Copy each line below exactly as it appears. Pictures are to be omitted.

────────────────────────────────────────

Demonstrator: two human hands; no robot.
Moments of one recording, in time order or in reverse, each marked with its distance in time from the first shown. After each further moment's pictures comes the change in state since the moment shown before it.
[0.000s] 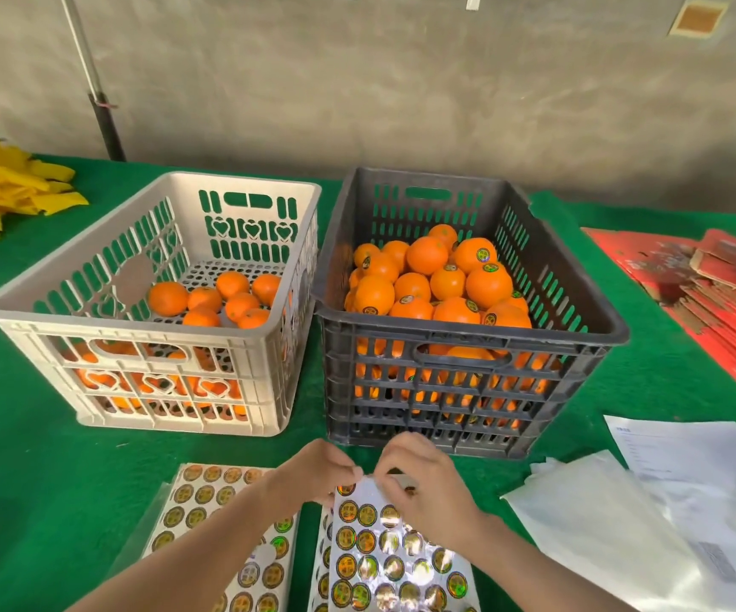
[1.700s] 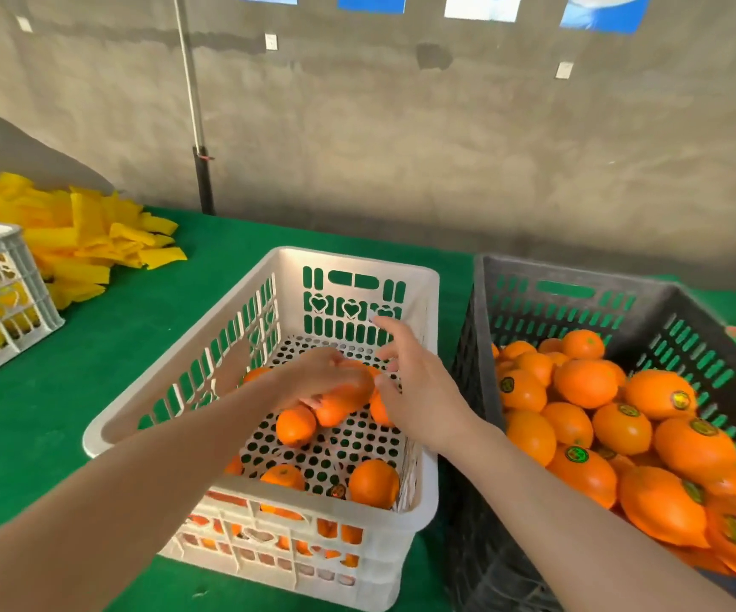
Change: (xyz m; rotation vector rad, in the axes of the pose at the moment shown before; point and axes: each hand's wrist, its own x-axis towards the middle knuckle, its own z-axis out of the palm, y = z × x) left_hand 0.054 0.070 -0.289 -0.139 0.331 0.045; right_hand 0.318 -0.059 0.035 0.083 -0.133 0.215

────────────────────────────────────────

§ **Output**
Demonstrator: two human hands; no robot.
Moments of one recording, in time order or in reverse, each marked with its distance in time from the first shown. After each further moment's pictures comes the change in state since the moment shown before it.
[0.000s] 
[1.700s] 
Change: (xyz m; rotation vector rad, in the axes of the pose at the moment shown before; point and axes: each hand's wrist, its own x-axis towards the middle knuckle, its own z-axis out of the palm, y = z × x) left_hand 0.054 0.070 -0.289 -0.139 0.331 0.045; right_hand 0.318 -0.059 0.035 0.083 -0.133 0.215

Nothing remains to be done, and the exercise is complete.